[Records from a dataset]
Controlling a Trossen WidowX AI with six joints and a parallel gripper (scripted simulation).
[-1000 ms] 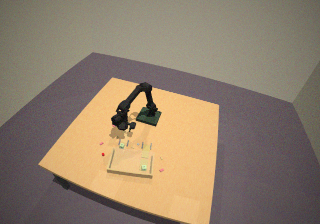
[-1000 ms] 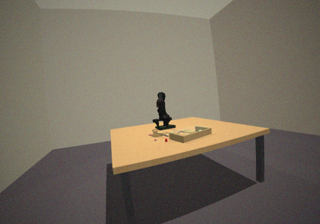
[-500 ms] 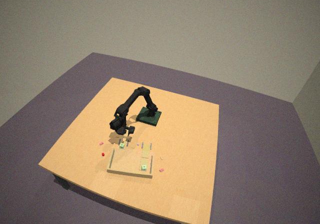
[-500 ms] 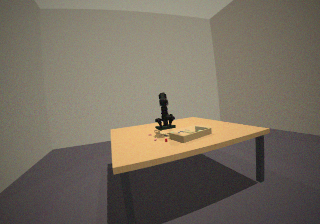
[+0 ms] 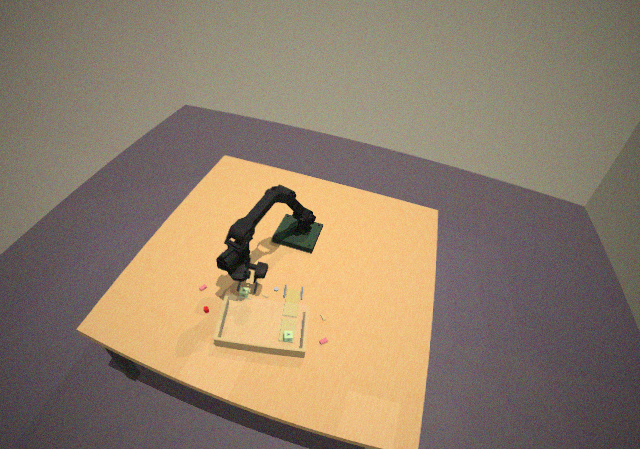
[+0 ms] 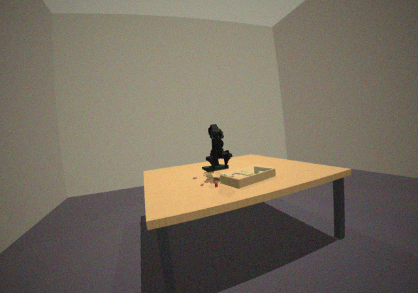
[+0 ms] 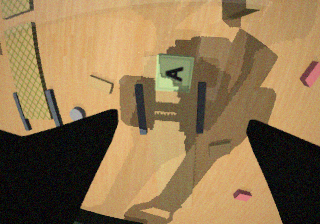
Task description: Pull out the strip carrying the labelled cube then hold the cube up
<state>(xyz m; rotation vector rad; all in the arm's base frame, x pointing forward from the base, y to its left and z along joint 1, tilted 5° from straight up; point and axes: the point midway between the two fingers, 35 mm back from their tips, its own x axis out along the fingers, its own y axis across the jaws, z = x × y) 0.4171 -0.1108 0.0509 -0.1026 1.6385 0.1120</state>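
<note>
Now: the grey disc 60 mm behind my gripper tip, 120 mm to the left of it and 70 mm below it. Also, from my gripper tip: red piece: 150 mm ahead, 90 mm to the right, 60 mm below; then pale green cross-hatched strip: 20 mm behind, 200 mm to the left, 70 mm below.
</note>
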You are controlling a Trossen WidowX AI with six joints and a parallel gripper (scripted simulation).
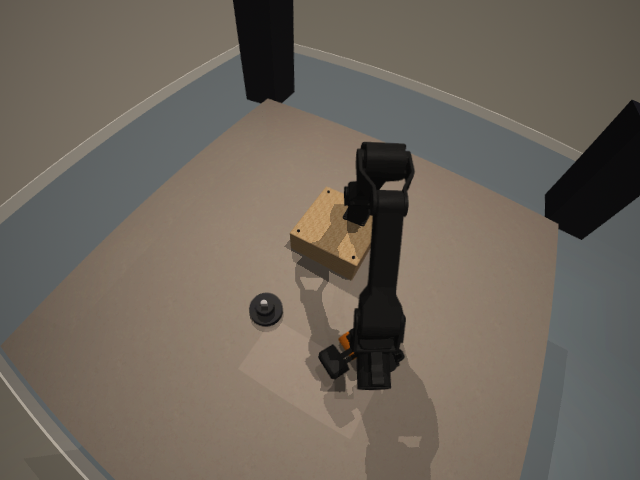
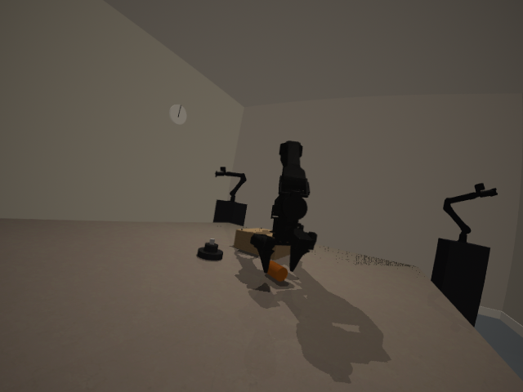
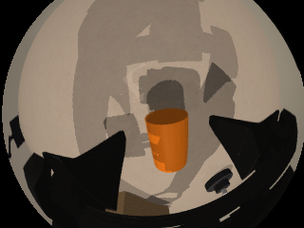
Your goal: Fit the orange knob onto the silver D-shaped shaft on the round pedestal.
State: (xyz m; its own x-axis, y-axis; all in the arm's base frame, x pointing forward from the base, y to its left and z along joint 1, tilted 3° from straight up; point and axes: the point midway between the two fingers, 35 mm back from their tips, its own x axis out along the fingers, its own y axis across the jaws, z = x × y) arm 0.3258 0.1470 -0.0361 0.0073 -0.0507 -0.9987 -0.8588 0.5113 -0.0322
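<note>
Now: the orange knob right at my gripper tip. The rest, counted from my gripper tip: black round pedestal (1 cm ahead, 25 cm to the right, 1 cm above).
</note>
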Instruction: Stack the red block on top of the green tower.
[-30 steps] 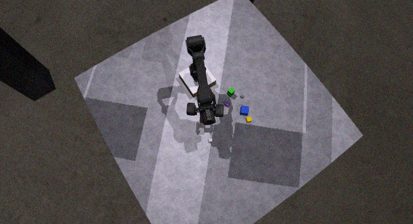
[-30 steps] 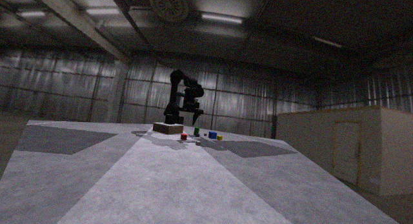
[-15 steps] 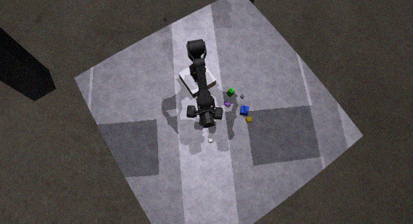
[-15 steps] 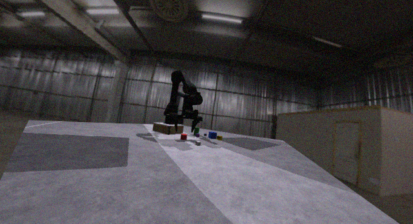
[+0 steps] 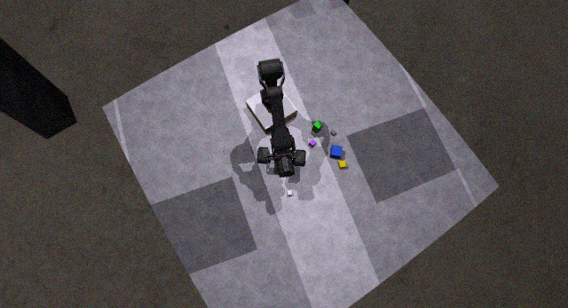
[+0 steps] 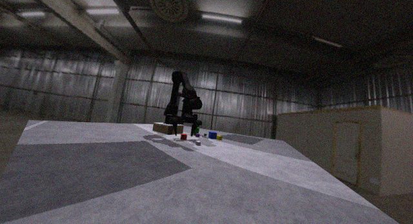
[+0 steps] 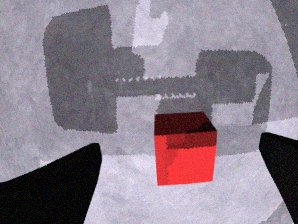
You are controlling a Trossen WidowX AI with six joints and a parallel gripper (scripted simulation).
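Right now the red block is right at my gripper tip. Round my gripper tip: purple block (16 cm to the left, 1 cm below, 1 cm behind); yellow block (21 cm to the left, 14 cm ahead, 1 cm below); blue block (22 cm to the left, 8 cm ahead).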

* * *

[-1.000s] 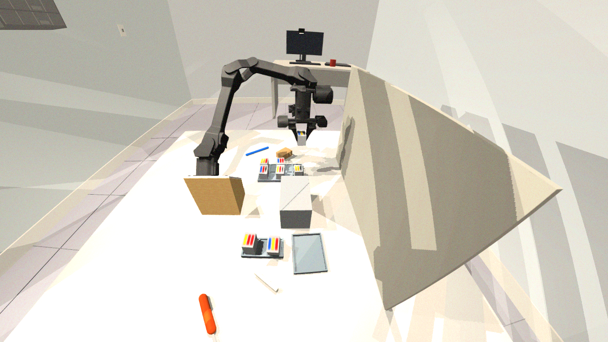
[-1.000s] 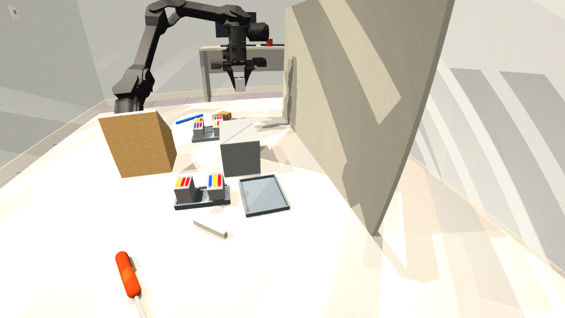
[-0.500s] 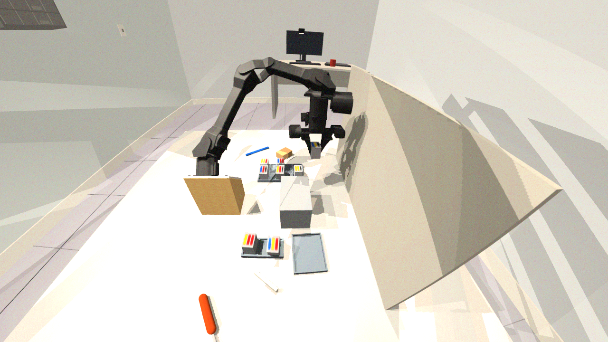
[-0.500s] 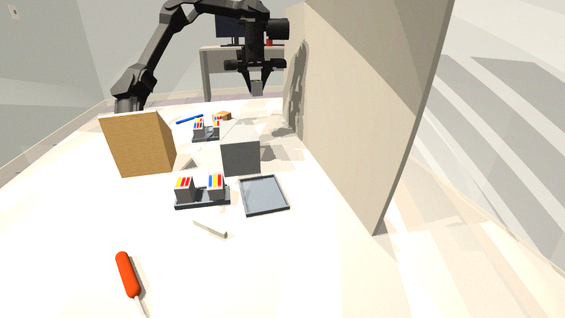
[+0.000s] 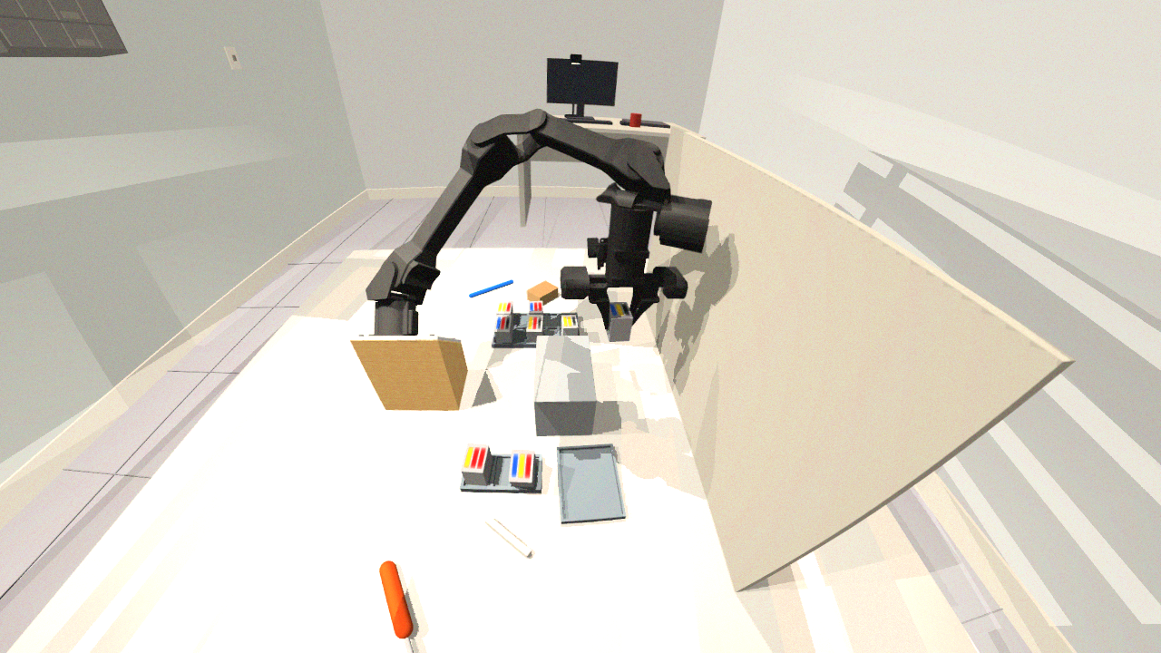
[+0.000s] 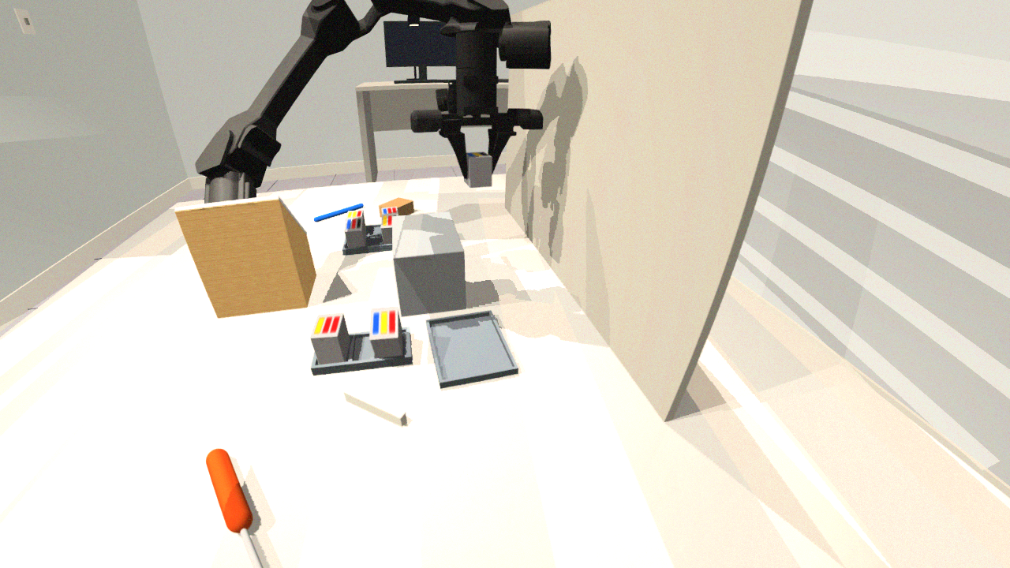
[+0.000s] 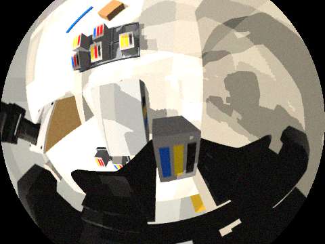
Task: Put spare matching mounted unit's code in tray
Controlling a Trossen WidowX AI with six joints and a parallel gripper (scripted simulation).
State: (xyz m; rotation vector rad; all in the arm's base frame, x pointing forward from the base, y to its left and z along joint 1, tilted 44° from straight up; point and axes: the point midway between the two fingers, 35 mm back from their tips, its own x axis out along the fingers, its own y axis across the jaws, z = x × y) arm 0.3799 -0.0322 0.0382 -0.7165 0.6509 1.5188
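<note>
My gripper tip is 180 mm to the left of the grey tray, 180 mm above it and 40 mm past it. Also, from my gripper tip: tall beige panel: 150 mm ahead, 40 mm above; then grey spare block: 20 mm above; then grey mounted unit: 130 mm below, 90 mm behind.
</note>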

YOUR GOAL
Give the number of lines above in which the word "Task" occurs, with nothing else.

WRITTEN RESPONSE
2